124455,A830112,,03/02/2021 04:37:00 PM,03/02/2021 04:37:00 PM,01/18/2021,Euthanasia,Suffering,Dog,Unknown,1 month,Pit Bull,Tan/White
124461,A830114,,03/02/2021 05:07:00 PM,03/02/2021 05:07:00 PM,03/02/2020,Euthanasia,Suffering,Other,Unknown,1 year,Fox,Brown/White
124465,A830138,,03/03/2021 10:49:00 AM,03/03/2021 10:49:00 AM,03/03/2019,Euthanasia,Rabies Risk,Other,Unknown,,Skunk,Black
124475,A830156,,03/03/2021 02:46:00 PM,03/03/2021 02:46:00 PM,03/03/2020,Euthanasia,Rabies Risk,Other,Unknown,,Raccoon,Black


- **The dataframes are very similarly shaped, but there are more values in the outcomes dataframe in most columns, so the dataframes have a one-to-many relationship if the intakes are on the left and outcomes are on the right.**

#### 1. The key identifier variable for this data is the Animal ID. Perform a merge to determine if there are any animal ids from the intakes data that do not appear in the outcomes data and vice versa. Think carefully about which column or columns you'd like to merge on.


#### 2. Sometimes, the column you want to merge on is the index of the DataFrame. For this problem, let's try merging on the index. Set the index of the intakes and outcomes dataframes to "Animal ID" (using the [set_index method](https://pandas.pydata.org/docs/reference/api/pandas.DataFrame.set_index.html) and then merge the two. Afterwards, you may want to set the index back to how it originally was (using the [reset_index method](https://pandas.pydata.org/docs/reference/api/pandas.DataFrame.reset_index.html)).
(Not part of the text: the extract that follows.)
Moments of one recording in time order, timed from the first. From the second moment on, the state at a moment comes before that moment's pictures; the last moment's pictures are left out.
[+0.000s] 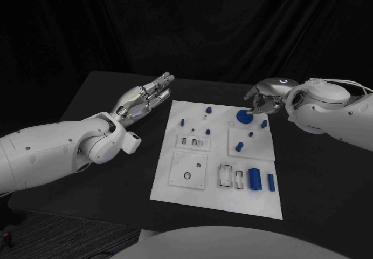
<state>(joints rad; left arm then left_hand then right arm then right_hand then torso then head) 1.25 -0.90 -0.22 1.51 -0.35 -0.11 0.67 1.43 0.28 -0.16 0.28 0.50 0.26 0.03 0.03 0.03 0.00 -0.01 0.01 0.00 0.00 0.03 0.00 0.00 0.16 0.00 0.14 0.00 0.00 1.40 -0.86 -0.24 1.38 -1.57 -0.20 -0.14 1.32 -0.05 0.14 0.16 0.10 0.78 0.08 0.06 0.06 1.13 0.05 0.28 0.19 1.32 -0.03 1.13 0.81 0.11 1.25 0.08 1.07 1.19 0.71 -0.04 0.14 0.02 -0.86</state>
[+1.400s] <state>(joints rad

#### 3. Merge the intakes and outcomes dataframe on just the Animal ID column. Notice that any other columns that are in common get a _x and _y suffix. Use the suffixes parameter to change this to _intake and _outcome. Are there are animal ids which have different Name values in the intake and outcomes DataFrames?


#### 4. Merging just on Animal ID doesn't necessarily match a given intake to its corresponding outcome. However, we can change the way that we merge to try to match these up correctly.


    a. We'll need to make use of the DateTime columns in order to make this merge work. Convert these columns to the datetime type.  


    b. Now, use the [merge_asof function](https://pandas.pydata.org/docs/reference/api/pandas.merge_asof.html) in order to match intake rows to their corresponding outcome rows. That is, each intake row should be matched with the outcome that is nearest to it in the future (still matched by Animal ID).  


    c. Are there any instance of an intake that doesn't have an outcome before the next intake? Keep only the last intake row for those cases.  


    d. Create a new column showing the time between intake and outcome. What does the distribution of these values look like? Does it vary by animal type?  


    e. Find all rows where the animal is intact at intake and spayed or neutered at outcome. What percentage of intact intakes result in a spay or neuter?